もともと室津は、港町として1,300年の歴史を誇りますね。奈良時代に行基法師によって、大阪から兵庫にかけて主要な5つの港が整備されました。そのうちの1つが「室(室津)」です。
それほど古くから、風待ち・潮待ちの港として栄えた宿場町でした。江戸時代には、西国の大名たちが江戸へ参勤交代で向かう際に、船で室津へ上陸し、ここから江戸を目指したといいますね。
つまり、それほど船の出入りが多ければ、栄えた理由も良く分かります。あまりにも栄えたため「室津千軒」と呼ばれていたとか。家が千軒もひしめくとは、想像を絶する栄え方だったのでしょう。

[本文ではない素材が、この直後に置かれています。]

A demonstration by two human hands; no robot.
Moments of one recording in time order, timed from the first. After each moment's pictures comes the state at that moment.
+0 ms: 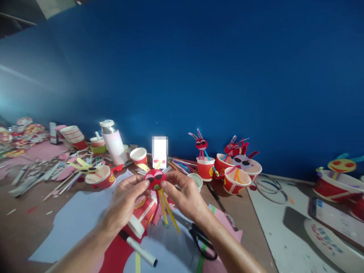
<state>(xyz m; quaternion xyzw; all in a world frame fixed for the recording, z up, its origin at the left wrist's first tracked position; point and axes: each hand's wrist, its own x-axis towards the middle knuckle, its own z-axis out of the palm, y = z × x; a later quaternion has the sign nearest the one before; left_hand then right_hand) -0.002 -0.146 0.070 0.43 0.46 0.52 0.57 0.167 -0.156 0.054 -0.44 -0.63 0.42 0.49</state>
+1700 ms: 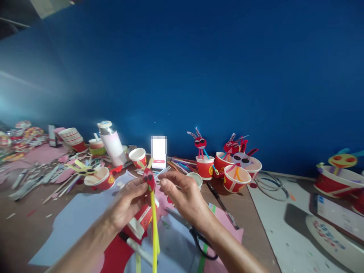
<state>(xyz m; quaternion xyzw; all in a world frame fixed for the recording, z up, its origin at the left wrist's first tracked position) -0.008 -0.136 0.056 0.40 0.23 0.43 0.78 0.167 -0.164 0.059 -0.41 -0.60 0.45 0.52</state>
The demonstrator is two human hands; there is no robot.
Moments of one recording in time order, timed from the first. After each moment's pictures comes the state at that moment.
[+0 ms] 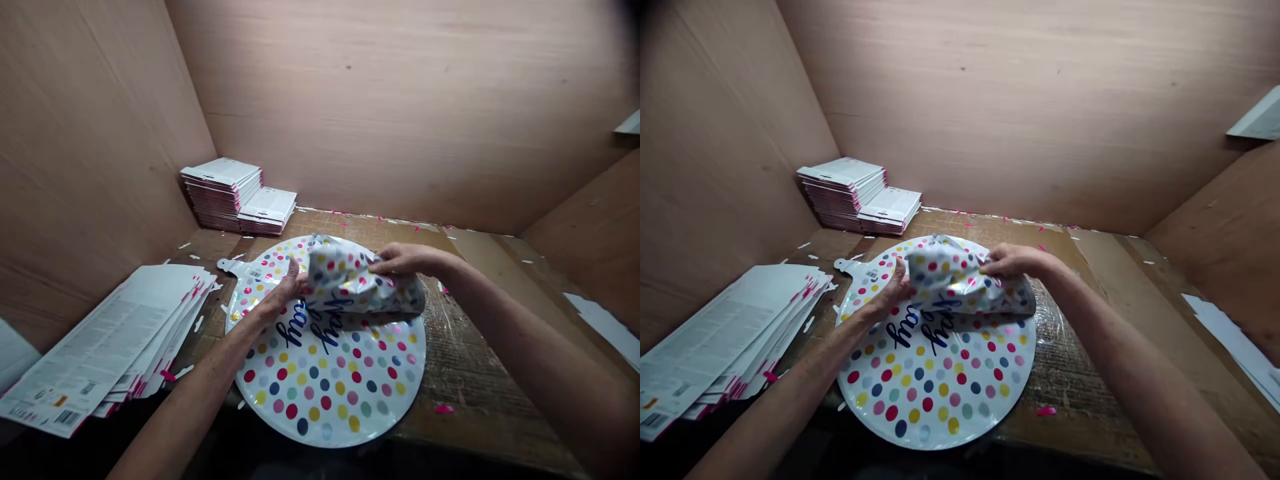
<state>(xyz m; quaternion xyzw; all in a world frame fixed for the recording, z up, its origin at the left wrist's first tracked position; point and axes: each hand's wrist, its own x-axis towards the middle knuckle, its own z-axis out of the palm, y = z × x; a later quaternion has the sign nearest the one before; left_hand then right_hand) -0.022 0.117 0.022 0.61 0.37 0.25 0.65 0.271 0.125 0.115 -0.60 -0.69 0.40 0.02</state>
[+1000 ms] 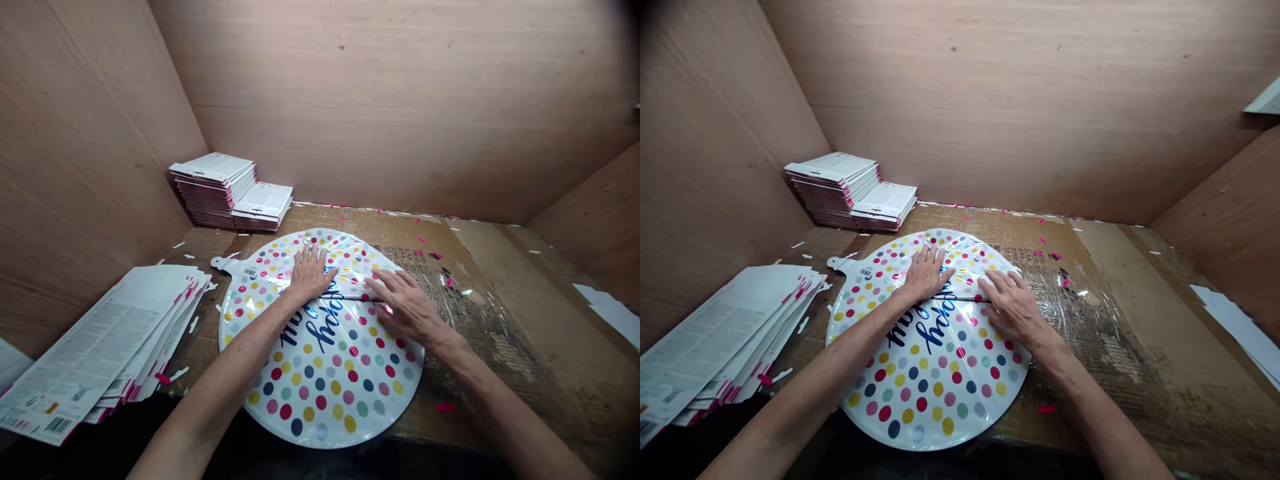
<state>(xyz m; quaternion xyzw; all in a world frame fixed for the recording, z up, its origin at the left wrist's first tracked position) 0.049 0.165 -0.029 0.86 0.50 0.12 0.05 0.270 0.043 0.007 -0.55 -0.82 -0.10 0.10</state>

残念ながら、室津には河川がないので、物資集産地となれなく、次第に寂れてしまい今に至ります。
今は、播磨灘に面する静かで美しい小さな漁港ですよ。栄枯盛衰を経験してきた町だった訳ですね。
町並みを見渡してみても「室津千軒」と呼ばれた面影は感じ取れませんが、石畳の路地の周りには、古い町並みが残り見応えがありました。
観光地化された古い町並みも良い物ですが、そうでない古い町並みも味があります。
また、至るどころに本陣の跡地が残っていますよ。探し出してみるのも面白いかも。
個人的には、駐在所前にあった門がいい感じかな。本陣から出陣すると深読みしました。(笑)
もちろん漁港へ立ち寄ることも忘れません。
細い路地を通り抜けて、階段を上ると、賀茂神社へ到着。
それにしても立派な本殿ですね。その歴史は古く平安時代まで遡ります。
賀茂神社は、本殿を含めて8棟の建造物が、国の重要文化財に指定されてますね。
平清盛が厳島詣での折、この地に立ち寄ったそうですよ。それに、江戸参府時にシーボルトが訪れたそうで、参籠所から播磨灘の展望を絶賛したという話が残っています。

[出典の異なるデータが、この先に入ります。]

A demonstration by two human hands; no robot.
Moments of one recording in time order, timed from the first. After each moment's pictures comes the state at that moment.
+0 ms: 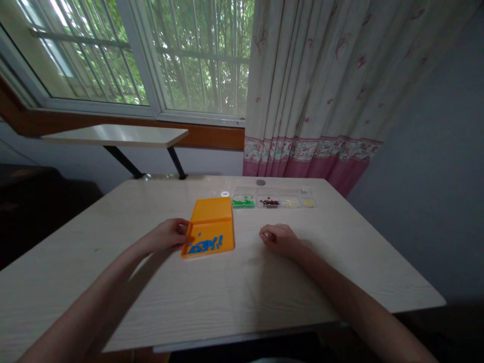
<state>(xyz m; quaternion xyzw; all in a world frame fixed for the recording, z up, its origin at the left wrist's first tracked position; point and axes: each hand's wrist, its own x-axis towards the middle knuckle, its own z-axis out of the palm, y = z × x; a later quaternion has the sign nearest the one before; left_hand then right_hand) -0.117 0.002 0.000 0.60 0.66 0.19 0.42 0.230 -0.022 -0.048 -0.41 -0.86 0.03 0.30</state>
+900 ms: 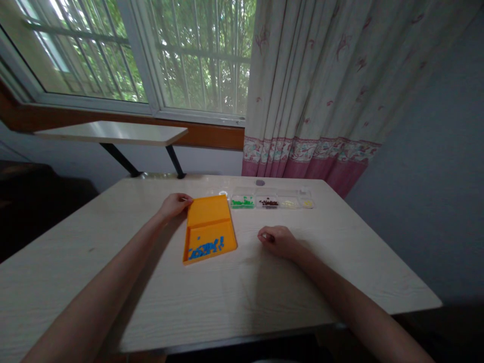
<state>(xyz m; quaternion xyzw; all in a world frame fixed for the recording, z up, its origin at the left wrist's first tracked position) -0.131 0.102 -0.028 0.62 0.67 0.30 0.27 0.232 -0.024 -0.045 -0.42 -0.86 0.08 0.26</state>
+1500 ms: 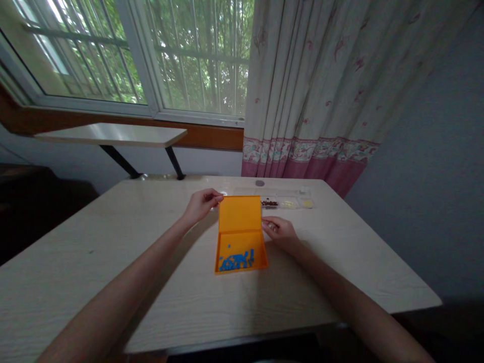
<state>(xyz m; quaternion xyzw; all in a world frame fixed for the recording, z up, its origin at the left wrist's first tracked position) -0.040 0.063 0.008 0.70 0.44 0.46 0.33 0.232 -0.008 -0.051 -0.49 -0.75 0.19 0.41</state>
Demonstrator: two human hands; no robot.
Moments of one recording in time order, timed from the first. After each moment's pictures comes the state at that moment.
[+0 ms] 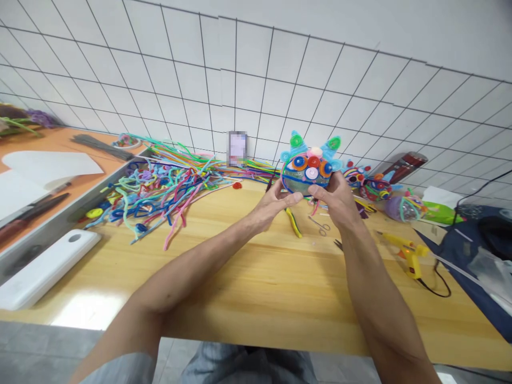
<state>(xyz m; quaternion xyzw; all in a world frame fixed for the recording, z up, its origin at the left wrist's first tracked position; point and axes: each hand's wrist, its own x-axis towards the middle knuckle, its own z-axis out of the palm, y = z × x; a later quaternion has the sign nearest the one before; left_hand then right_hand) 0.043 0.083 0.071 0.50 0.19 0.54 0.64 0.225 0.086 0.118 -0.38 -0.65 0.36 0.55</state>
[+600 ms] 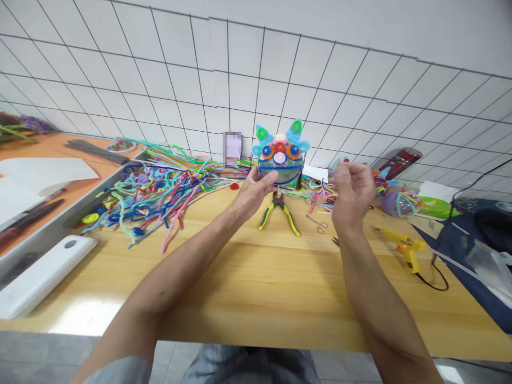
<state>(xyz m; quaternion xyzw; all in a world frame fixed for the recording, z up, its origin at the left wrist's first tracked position) 0.016 0.111 0.079 0.44 0.23 0.61 0.61 0.226 0.077 0.117 -0.45 -0.55 0.13 0.69</state>
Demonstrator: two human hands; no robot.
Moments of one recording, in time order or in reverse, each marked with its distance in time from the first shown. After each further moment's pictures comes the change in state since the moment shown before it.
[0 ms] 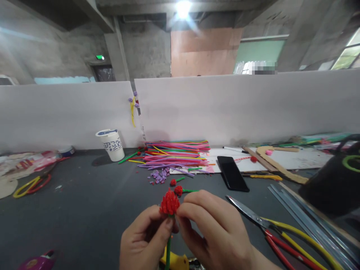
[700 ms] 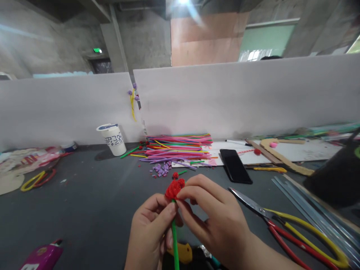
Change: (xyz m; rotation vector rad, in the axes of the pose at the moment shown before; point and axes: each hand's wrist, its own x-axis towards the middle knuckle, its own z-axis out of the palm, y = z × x) left_hand 0.005 -0.002 0.000 -0.146 -0.079 -0.340; right_hand 0.001 0.005 0.007 0.112 -0.026 0.156
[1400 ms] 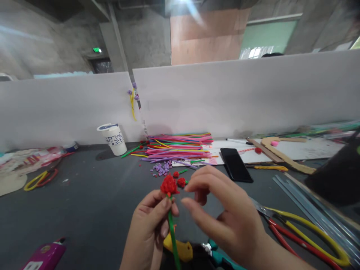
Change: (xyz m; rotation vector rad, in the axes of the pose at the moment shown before) left_hand 0.004 0.005 -0.004 -0.155 -0.041 -0.024; right_hand 0.006 -0.001 -0.012 0.216 -0.056 0.242
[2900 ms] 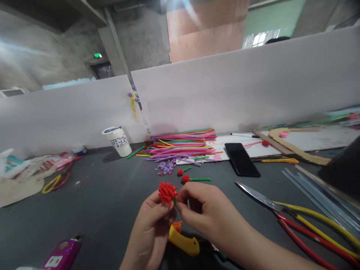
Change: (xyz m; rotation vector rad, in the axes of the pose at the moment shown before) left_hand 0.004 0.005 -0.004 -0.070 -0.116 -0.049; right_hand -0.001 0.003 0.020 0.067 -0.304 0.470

境内には、県天然記念物に指定されたソテツが自生していますね。野生のものとして、日本列島の北限に位置するとか。
賀茂神社は、室津の町並み観光とともに訪れたい場所といえるでしょう。
ちなみに、賀茂神社では、自転車のお守りを授かれますよ。サイクリストには嬉しいですね。

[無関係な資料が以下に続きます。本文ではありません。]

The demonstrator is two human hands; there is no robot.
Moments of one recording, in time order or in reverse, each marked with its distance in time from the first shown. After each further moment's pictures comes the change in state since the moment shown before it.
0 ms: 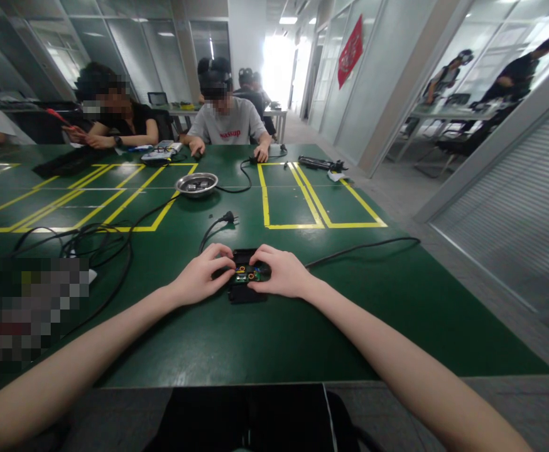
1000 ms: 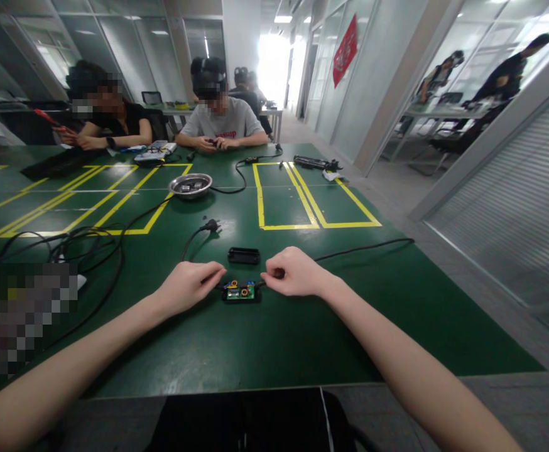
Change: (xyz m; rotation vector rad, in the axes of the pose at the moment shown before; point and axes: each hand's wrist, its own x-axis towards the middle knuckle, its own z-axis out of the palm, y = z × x) left_hand -0.007 0.010 -0.009 0.135 -0.004 0.002; right_hand -0.011 0.004 -0.035 0.012 -0.081 -0.146
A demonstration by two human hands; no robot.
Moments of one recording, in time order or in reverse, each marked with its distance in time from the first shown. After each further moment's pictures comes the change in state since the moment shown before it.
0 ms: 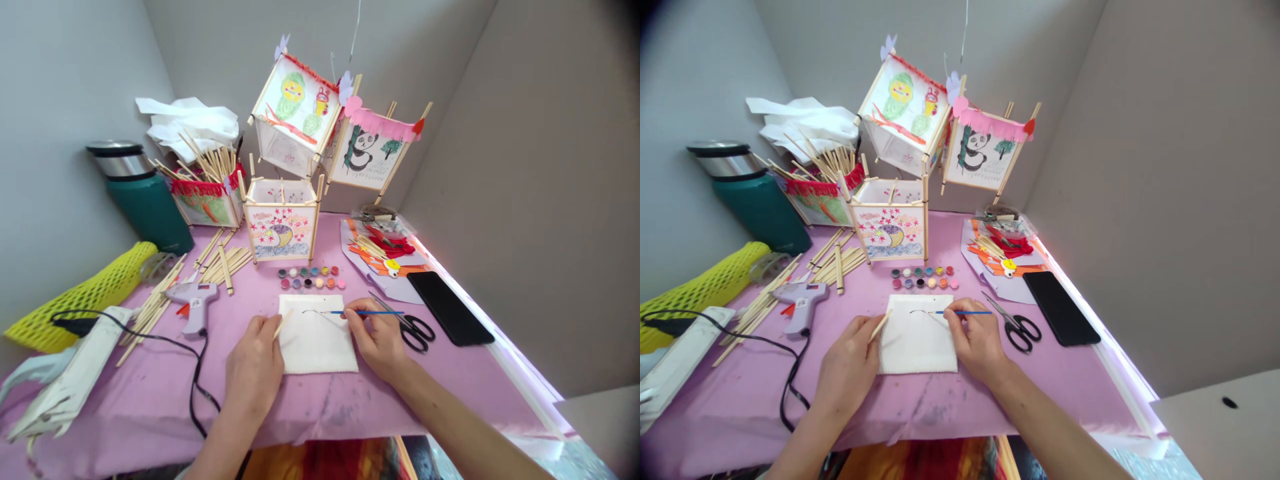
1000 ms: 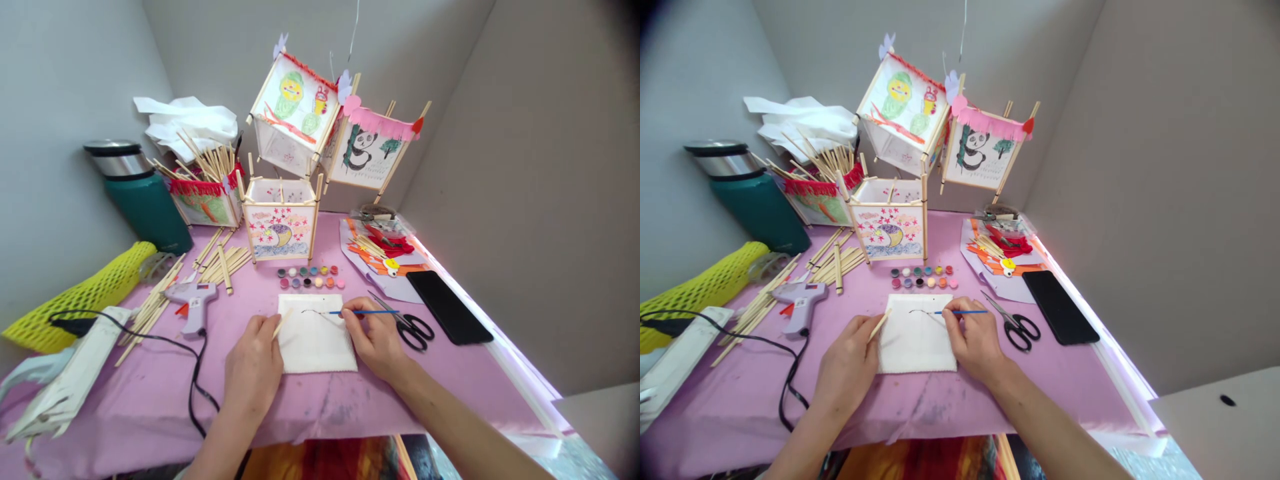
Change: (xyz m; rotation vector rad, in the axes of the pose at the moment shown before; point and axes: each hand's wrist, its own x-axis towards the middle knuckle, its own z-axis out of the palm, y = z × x) left_hand 0.000 0.000 0.000 -0.012 -0.022 -0.025; right_hand 0.000 0.000 0.001 -0.012 -0.052 0.007
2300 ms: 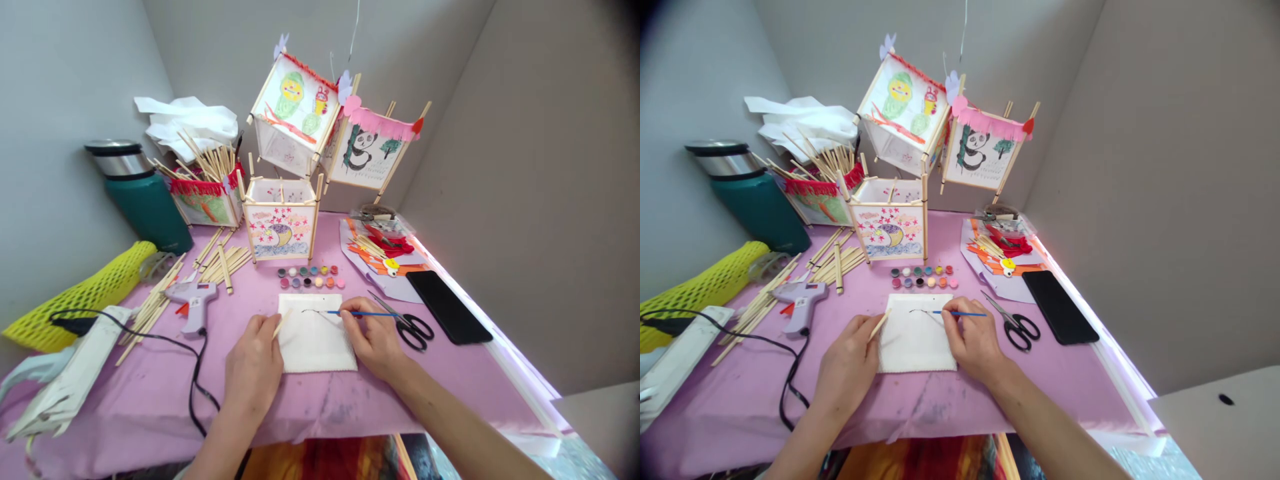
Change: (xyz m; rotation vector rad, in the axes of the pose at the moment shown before) left_hand 0.000 0.000 0.001 -0.004 0.018 0.023; right_hand 0.001 -0.003 0.000 -0.030 -0.021 -0.027
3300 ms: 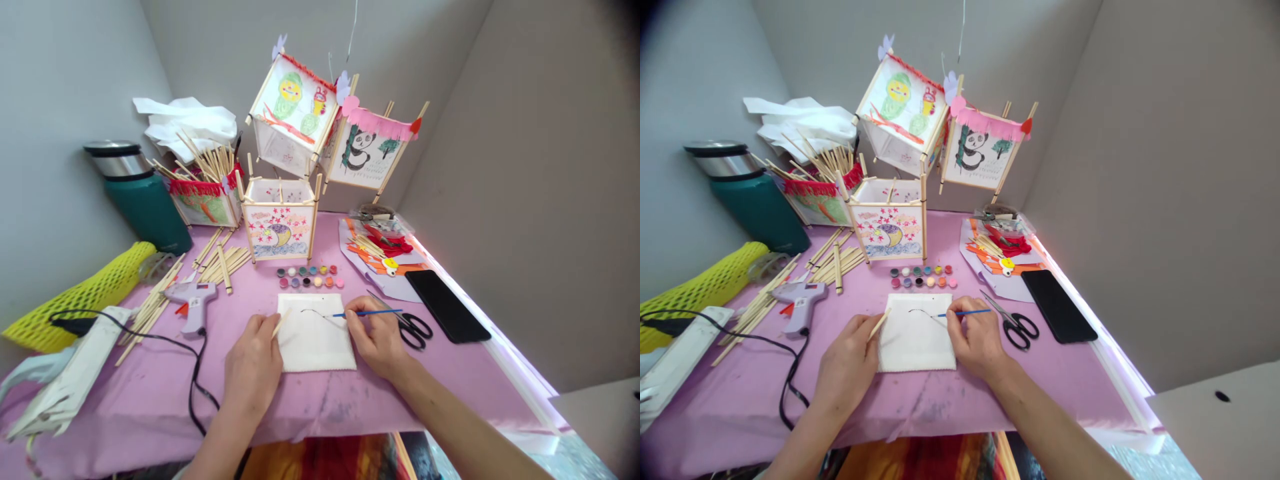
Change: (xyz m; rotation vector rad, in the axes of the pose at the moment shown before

室津周辺で沈みゆく夕日を眺めながら、旅のハイライトとします。
その後、日が完全に沈み切る前に室津半島を抜けて、夜間に相生市街へ辿り着き、本日宿泊するホテルへチェックイン。こうして本日の旅は終わりを告げました。
【古い町並みの紹介(その2)】
旅の道中で訪れた、室津のような古い町並みが残る港町を、下記記事で紹介します。
まとめ
今回の旅は、龍野の町並み見学から始まり、室津の町並みの見学で最後を締めました。
そんな町並みを見ていると、古き良き日本を感じずに入られません。いつまでも後世に残しておきたいですね。
太陽公園では、白鳥城のトリックアートを漫喫したり、万理の長城を散策しながら、様々な石の遺跡を見て回りました。
もし、あなたが相生市と姫路市間をサイクリングする機会があれば、距離的に考えて国道2号周辺の道を走る方が楽ですよ。
けれど、あえて遠回りとなる「はりまシーサイドロード」を走り、瀬戸内海の景色を楽しめるコースをお勧めします。